Nachdem in der Nacht zum Mittwoch auf dem Flughafen Leipzig/Halle eine Drohne mit einem Sprengsatz gefunden wurde, spricht Innenminister Alexander Dobrindt (CSU) von einer „professionellen hybriden Bedrohungslage“.
„Dass sich eine Drohne bestückt mit Sprengstoff hier auf einem Flughafengelände befindet – das ist ein neues Bedrohungsszenario“, sagte er am Donnerstag vor Ort. „Es gehört zum Prinzip der hybriden Bedrohung, dass sich automatisch immer gleich klar ist, wo das herkommt.“ Diese Bedrohungslagen könnten allerdings nicht von Amateuren durchgeführt werden, sondern müssten sehr professionell vorbereitet sein, da sie ein hohes Maß an Technikerfahrung im Umgang mit Sprengstoff benötigten. „Das alles deutet nicht auf amateurhaftes Vorgehen hin.“
Der CSU-Politiker erinnerte daran, dass er vor wenigen Monaten deutlich gemacht habe, dass man die Bedrohungslage hochstufen müsse. „Weg von einer abstrakten Bedrohungslage hin zu einer hohen Gefährdung. Das zeigt sich auch gerade jetzt“, so Dobrindt.
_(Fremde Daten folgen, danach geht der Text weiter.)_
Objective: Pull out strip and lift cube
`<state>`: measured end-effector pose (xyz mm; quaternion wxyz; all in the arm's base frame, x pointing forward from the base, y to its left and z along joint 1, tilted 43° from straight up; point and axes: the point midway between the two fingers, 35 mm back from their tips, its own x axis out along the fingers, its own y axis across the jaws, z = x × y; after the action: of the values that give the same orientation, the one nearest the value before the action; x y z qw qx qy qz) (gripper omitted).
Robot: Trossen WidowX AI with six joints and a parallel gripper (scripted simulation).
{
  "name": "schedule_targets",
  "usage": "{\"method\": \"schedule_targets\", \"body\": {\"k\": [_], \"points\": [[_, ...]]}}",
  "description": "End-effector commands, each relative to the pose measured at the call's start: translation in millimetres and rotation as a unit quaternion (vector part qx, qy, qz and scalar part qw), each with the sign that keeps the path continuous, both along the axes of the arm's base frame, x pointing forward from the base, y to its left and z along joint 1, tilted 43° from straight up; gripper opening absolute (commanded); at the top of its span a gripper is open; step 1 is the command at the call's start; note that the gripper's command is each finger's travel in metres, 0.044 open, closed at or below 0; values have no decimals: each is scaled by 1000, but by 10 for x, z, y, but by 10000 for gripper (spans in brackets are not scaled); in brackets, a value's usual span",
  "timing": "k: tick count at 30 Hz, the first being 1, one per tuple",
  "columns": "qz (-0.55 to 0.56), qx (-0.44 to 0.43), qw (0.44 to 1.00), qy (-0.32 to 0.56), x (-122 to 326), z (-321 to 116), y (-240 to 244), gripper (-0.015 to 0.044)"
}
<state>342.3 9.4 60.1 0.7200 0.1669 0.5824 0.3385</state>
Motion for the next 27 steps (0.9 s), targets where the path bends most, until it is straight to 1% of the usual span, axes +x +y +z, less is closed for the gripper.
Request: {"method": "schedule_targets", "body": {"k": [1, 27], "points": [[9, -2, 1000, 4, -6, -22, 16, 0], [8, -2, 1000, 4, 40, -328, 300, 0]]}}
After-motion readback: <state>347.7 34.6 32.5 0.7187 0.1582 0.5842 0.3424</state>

Bei professioneller Technik müsse man davon ausgehen, dass möglicherweise „die Täter auch die Abwehrmaßnahmen bereits kennen und darauf aufbauend Technologien verwenden, die durch bestehende Abwehrtechnik nicht identifiziert werden kann“, sagte der Innenminister. „Das heißt, es ist ein Wettlauf oder ein Wettrüsten, was wir hier erleben im Bereich der hybriden Bedrohung.“
Man habe es mit einem Wettbewerb zu tun, der „möglicherweise auch fremde Mächte miteinschließt – das wird Teil der Ermittlung sein -, die ganz offensichtlich zu erheblicher Verunsicherung in Deutschland beitragen wollen“, so Dobrindt.